Was können wir nach acht Rennen in dieser Saison überhaupt noch Neues an einem Grand Prix Wochenende lernen? Eine ganze Menge, möchten wir behaupten. Schließlich hat Flavio Briatore die wichtigste Lehre schon am Donnerstag erkannt: "Die Formel 1 Saison 2005 ist großartig!"

Die Lehre vom Zement

Noch am Donnerstagmittag wurde in der letzten Schikane des frisch asphaltierten Circuit Gilles Villeneuve fleißig zementiert. Was an sich keine allzu großen Bedenken bereiten sollte, bekam am Samstagmorgen einen etwas schaleren Beigeschmack, als plötzlich in diversen Kurven des Kurses Ausbesserungen sichtbar wurden, welche über Nacht durch neue Zementflecken eingebaut wurden. Noch schlechter wurde die Meinung über die kanadische Handarbeit, als die geflickten Asphaltstücke schon kurz darauf wieder aufbrachen...

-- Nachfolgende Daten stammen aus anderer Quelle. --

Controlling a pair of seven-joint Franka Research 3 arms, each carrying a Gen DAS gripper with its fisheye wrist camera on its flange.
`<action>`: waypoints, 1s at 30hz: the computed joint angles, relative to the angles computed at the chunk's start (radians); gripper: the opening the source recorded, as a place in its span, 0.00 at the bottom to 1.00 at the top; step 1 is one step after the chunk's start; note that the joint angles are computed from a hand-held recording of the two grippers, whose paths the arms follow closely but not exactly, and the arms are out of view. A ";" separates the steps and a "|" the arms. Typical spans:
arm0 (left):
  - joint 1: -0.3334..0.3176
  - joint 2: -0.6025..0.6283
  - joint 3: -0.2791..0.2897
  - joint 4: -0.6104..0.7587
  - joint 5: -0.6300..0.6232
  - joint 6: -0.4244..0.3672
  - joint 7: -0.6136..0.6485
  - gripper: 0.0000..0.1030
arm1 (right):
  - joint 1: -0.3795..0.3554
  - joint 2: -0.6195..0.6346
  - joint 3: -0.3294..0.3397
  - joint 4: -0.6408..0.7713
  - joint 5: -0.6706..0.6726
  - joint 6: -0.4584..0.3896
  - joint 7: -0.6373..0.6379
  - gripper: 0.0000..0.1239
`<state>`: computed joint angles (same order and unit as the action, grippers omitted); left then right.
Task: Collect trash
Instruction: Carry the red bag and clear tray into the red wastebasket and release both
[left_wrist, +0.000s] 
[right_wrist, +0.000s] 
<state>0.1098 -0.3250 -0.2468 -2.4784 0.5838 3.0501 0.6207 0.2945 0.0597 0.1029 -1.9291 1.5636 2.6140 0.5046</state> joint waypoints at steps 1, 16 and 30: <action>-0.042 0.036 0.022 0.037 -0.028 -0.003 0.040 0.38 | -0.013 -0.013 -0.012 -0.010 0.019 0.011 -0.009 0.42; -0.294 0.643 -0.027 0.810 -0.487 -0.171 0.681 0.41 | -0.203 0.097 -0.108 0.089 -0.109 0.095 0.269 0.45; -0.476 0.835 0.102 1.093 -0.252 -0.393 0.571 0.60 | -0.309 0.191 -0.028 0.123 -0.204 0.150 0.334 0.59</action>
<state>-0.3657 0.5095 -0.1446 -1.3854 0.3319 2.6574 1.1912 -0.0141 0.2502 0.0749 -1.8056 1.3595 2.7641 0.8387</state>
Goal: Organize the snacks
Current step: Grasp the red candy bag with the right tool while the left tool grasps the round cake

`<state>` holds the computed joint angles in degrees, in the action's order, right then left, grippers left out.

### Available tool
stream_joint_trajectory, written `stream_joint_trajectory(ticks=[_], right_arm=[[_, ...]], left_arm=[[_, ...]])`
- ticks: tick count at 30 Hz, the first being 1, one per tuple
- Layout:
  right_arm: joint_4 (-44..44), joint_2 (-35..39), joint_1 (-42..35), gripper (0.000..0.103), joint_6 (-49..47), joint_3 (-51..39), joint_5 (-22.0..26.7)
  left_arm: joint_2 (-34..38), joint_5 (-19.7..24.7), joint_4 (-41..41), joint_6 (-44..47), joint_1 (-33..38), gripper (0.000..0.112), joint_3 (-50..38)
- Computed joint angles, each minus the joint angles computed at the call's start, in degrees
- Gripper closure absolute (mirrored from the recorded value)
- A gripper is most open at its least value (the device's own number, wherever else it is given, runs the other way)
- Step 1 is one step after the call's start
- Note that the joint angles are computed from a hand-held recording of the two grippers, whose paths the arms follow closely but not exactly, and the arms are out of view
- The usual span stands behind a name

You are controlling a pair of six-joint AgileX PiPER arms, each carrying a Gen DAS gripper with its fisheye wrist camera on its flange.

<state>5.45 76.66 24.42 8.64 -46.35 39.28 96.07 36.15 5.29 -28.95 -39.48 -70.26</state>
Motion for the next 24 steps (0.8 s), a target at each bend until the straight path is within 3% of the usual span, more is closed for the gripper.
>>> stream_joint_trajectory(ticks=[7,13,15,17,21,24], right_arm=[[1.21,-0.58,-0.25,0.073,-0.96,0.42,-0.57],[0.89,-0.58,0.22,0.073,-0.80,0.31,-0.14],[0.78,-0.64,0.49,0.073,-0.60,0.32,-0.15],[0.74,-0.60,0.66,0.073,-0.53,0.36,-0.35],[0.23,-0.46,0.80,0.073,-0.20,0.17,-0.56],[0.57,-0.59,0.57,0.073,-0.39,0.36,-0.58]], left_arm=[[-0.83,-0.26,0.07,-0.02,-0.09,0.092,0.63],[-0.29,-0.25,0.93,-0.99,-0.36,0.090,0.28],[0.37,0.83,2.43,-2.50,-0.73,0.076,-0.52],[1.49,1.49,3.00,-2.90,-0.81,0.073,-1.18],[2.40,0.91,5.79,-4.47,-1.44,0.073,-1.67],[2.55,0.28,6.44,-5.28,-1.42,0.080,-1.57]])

Wertarbeit à la Montreal: The FIA is watching them..., Foto: Sutton
Wertarbeit à la Montreal: The FIA is watching them..., Foto: Sutton

Die Lehre von den Fans

Viel beeindruckender als die kanadischen Asphaltierer waren die kanadischen Formel 1 Fans. Dass die Formel 1 Montreal liebt, war schon vor dem Rennwochenende bekannt. Doch dass Montreal auch die Formel 1 liebt, ist spätestens seit den bereits am Freitag gefüllten Tribünen klar. Leider wurden die Fans im ersten Training nur mit dem altbekannten Rundengeiz für ihr Kommen 'belohnt'...

Die Lehre vom Ventilator

Seit Red Bull ein Lichtschwert anstelle des normalen Lollipops einsetzte, rücken die bislang eher ein Schattendasein fristenden Gerätschaften in den Mittelpunkt der Marketingstrategen. So bekommen die Sauber-Piloten eine Certina-Uhr vor die Nase gehalten und dürfen die Ferrari-Stars sich in einer Art Rückspiegel begutachten. Im Freien Training hätten die Ferrari-Mechaniker den verspiegelten Lollipop am besten auch noch einmal vor die Airbox halten müssen, denn darin hing noch ein roter Ventilator als Rubens Barrichello sich auf die Strecke begab...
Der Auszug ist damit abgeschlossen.